**YOUR ASSIGNMENT**
Repeat the lines of the listing below exactly, starting at the line that contains "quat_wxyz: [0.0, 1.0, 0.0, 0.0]" and running through the last line, both included, and only those.

* * *

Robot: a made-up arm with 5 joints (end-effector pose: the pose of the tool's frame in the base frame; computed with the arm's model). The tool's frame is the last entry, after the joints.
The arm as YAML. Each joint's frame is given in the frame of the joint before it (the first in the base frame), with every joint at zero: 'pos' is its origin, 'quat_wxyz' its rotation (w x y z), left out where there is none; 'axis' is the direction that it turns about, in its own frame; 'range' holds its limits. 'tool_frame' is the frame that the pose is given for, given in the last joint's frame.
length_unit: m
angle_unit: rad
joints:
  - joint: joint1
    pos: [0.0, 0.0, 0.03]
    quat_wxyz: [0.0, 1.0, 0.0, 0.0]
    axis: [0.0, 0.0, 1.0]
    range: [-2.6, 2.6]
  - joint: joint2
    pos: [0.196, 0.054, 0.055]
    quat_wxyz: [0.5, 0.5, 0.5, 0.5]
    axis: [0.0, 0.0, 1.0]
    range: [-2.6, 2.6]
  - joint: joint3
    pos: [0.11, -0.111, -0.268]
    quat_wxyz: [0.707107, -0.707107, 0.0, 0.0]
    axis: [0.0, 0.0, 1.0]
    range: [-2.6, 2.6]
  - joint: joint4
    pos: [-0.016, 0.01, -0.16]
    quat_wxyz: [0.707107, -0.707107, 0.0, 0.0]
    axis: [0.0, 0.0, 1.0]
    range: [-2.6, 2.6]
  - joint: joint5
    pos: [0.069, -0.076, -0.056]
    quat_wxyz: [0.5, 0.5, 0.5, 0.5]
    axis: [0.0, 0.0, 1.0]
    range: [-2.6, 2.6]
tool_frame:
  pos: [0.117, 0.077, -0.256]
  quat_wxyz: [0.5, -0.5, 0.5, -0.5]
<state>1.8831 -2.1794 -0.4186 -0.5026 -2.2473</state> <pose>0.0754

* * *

**EXPECTED ANSWER**
    quat_wxyz: [0.0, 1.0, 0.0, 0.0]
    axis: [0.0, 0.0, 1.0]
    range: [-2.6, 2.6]
  - joint: joint2
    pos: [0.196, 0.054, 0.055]
    quat_wxyz: [0.5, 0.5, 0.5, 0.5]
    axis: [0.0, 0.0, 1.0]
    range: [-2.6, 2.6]
  - joint: joint3
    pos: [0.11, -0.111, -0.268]
    quat_wxyz: [0.707107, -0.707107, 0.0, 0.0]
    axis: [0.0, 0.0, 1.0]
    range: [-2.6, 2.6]
  - joint: joint4
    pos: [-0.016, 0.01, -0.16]
    quat_wxyz: [0.707107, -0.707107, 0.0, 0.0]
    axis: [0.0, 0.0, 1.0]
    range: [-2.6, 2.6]
  - joint: joint5
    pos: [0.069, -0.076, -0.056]
    quat_wxyz: [0.5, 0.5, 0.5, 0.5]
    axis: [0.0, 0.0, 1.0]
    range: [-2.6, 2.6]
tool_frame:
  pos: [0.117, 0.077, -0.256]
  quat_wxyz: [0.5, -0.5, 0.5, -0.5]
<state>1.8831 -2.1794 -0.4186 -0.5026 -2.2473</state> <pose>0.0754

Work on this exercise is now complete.